Going Deeper

Monday, September 23, 2024

More than a few of us remember those days when we played along the shores of a river, lake, or on the beach and, finding a suitable stone, threw it upon the water in such a way that it skipped along the surface. Our goal was to see how far we could cause it to travel before losing its momentum and sinking.

It appears to me that some of us are living like the skipping stone. We choose to remain on the surface of things as long as possible, resisting deeper engagement. Doing so we may have established the habit of greeting others with causal, “Hi, how’s it going?” and receive a similar causal response, “Very well, thanks!” and feel comfortable leaving it there. Even at social events in which we typically spend more time with others, our conversations seem so often to be shallow and relatively meaningless in such a way that we are relieved when we depart.

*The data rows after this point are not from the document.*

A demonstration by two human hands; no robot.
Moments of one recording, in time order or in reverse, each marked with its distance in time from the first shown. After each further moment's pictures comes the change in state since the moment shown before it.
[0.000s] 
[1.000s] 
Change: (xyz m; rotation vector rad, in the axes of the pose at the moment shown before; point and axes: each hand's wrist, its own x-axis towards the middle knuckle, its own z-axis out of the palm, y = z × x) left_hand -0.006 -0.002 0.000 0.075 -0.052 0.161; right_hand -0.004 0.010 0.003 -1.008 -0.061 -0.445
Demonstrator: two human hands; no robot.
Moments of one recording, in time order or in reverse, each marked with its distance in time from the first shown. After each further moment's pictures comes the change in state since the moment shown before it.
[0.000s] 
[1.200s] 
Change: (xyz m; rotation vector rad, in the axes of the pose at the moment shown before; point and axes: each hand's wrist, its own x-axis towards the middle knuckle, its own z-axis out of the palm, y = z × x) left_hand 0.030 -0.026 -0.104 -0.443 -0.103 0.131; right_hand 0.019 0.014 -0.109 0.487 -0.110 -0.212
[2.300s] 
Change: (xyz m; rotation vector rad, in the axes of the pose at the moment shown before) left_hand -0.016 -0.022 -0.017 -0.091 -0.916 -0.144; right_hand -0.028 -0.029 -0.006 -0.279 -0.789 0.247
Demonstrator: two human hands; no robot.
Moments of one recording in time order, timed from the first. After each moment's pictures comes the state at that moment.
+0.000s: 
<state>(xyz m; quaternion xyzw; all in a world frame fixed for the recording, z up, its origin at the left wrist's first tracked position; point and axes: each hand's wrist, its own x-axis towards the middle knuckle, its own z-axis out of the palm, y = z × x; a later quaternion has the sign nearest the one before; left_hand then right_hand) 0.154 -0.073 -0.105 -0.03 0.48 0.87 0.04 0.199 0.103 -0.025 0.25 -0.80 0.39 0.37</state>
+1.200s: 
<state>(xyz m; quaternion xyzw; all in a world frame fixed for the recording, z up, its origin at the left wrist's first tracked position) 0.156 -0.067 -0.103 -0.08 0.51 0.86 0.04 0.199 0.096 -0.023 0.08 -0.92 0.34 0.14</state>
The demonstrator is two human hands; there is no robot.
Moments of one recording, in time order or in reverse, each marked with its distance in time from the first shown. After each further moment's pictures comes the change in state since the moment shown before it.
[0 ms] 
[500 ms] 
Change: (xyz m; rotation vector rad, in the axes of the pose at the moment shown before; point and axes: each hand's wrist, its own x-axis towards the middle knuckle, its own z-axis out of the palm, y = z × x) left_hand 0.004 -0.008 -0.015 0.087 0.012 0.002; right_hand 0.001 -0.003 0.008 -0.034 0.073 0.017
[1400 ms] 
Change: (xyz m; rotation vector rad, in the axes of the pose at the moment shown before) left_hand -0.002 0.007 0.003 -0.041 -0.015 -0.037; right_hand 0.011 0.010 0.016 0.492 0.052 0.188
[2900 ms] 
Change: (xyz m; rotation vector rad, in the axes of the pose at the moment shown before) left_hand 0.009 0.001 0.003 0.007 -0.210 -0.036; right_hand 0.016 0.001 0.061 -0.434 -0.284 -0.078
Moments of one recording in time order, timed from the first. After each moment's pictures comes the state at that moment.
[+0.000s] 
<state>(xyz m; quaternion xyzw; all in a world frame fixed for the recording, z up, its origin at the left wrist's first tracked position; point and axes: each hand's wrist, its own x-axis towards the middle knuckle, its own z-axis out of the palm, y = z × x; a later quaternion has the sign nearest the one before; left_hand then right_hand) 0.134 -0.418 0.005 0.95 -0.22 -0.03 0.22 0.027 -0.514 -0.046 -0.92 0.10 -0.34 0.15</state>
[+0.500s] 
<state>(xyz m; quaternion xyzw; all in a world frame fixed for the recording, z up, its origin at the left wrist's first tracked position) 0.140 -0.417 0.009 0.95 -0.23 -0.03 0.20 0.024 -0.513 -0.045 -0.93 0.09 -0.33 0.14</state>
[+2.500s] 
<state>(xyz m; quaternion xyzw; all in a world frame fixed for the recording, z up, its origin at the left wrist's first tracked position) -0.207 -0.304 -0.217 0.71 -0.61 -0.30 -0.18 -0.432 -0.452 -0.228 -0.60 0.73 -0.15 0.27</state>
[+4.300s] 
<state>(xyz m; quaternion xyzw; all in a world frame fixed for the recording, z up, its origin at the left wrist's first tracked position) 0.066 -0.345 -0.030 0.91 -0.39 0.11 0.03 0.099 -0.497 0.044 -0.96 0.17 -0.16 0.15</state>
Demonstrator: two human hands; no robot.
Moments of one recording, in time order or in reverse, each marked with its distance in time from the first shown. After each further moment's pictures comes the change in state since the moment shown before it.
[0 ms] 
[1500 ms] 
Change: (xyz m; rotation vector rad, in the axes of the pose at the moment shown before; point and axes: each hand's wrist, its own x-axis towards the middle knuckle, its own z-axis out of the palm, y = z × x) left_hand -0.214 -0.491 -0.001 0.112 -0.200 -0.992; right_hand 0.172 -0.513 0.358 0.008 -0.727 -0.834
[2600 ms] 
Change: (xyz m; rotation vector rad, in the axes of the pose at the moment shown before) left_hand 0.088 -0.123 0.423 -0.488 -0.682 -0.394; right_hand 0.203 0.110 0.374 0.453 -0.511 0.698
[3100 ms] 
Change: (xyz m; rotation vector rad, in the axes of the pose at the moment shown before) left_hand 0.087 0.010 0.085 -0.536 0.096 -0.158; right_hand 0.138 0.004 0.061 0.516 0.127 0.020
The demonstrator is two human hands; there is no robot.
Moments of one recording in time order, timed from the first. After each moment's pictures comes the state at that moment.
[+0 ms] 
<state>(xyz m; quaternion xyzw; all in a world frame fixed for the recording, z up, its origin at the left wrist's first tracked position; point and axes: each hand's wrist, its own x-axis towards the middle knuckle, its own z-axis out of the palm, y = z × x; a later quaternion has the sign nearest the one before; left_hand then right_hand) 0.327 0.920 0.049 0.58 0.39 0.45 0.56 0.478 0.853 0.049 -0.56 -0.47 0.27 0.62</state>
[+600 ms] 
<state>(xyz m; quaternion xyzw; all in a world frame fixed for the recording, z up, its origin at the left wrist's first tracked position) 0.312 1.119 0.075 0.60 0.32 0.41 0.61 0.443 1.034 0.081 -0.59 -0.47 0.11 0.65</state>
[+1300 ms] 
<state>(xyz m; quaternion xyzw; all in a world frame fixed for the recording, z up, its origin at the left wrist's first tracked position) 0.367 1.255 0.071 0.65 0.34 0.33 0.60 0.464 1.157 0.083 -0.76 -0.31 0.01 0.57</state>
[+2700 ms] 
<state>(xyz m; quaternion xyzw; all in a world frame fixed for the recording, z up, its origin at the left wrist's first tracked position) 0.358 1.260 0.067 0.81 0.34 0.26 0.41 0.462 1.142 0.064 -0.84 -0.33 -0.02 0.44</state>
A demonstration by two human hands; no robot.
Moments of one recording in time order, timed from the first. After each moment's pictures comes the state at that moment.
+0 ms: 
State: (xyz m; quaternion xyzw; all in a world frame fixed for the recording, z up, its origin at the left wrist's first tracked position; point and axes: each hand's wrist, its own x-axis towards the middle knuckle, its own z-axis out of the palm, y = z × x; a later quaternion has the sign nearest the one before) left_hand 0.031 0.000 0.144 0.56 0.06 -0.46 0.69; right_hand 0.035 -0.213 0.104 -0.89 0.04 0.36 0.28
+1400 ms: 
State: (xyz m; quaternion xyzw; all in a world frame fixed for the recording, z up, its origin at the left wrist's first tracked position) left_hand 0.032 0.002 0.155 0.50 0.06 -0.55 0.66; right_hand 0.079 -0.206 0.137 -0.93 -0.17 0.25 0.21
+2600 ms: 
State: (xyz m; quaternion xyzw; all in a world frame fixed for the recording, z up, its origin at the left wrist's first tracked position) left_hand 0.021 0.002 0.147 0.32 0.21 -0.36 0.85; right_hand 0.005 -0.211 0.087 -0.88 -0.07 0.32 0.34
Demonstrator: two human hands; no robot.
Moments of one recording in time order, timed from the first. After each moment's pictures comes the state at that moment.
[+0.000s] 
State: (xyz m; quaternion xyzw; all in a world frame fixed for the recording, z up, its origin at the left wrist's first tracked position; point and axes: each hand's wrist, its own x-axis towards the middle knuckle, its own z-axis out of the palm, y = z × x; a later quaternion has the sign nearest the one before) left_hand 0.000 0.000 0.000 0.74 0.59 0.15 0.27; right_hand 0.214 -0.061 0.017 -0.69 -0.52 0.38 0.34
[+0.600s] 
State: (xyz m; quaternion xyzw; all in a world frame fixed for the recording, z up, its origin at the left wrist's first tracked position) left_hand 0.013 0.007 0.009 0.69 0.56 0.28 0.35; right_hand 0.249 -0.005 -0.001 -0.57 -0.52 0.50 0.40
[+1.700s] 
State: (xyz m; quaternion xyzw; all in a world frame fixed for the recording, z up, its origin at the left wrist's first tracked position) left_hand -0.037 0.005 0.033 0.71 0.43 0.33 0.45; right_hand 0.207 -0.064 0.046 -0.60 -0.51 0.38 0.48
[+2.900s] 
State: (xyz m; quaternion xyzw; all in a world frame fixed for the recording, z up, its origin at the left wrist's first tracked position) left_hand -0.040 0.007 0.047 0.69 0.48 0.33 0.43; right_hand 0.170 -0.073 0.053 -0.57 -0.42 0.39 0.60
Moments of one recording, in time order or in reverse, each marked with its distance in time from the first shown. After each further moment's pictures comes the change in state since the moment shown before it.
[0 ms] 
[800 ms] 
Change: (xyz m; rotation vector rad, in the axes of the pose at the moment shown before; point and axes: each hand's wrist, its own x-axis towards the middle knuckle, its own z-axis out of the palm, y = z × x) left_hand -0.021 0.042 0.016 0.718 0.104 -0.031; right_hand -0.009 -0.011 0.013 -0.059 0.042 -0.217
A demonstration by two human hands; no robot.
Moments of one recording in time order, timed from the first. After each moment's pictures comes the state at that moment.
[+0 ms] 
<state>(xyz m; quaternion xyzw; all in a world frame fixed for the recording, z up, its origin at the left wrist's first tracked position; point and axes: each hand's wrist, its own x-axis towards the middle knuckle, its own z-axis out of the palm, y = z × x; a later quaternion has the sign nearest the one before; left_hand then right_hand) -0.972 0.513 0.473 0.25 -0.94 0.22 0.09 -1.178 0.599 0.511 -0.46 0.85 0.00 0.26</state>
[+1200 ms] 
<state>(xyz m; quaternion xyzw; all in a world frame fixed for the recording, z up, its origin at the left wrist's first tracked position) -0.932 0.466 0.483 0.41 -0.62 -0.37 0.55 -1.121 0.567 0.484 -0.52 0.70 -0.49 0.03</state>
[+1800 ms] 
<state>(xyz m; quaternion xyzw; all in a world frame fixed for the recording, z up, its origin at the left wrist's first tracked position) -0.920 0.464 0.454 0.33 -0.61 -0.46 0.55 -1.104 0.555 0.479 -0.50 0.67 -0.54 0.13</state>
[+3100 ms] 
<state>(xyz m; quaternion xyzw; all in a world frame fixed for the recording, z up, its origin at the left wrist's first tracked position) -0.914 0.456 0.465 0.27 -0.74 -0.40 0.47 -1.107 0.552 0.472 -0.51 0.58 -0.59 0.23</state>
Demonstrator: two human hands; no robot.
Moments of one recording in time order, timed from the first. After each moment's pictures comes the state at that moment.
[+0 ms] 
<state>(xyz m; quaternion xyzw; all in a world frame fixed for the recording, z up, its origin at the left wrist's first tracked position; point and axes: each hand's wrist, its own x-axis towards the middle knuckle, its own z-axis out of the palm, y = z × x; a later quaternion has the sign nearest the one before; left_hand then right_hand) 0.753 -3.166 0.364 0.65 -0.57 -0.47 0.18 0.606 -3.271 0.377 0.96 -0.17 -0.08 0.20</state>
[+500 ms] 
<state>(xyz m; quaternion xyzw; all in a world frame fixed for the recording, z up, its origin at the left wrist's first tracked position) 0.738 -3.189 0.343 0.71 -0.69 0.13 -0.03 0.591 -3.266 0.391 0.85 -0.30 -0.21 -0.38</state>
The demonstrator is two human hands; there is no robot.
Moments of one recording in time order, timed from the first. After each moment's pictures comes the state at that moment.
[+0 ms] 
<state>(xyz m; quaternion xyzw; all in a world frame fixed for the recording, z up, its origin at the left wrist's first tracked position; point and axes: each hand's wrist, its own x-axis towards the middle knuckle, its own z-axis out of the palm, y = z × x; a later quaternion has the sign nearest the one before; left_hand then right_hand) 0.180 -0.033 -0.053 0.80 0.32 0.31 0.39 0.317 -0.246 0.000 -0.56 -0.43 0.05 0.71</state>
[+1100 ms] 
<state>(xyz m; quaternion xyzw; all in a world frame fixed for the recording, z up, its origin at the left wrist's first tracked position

With members of our own families, we may find ourselves passing like ships in the night, utilizing trite expressions of greeting and departing as means of avoiding deeper life-giving and love-giving engagement.

Have you witnessed or experienced it?

Why do some choose to live that way? Do we feel we don’t have time for deeper engagement? Are we too guarded with our own space to share it with another? Perhaps we feel too insecure to engage, preferring to keep things at a more manageable level where we are less vulnerable.

I ask you, are we willing to turn up our sensitivity level to the point of really listening to another; to hear both the obvious and the subliminal signals being given, inviting us to deeper engagement? Are we willing to trust another in such a way that we open our closed gates to genuine encounter? Are we willing to see ourselves in company with others on the important journey of life and move to value the interpersonal experience as something worth our time and effort?

It is at that deeper level we discover the delicious juices of authentic acquaintance and friendship. There we find our way out of isolation and loneliness. That’s the level at which life can find its verve. It is there that we discover reality that contains so much potential for living meaningfully.

At my age, I still find it fun to skip rocks, but I am convinced that my life is much richer when I limit the skipping to throwing stones upon the water while seeking deeper engagement with the world around me. While I don’t always succeed, the times I do prove to me that going deeper is the better way.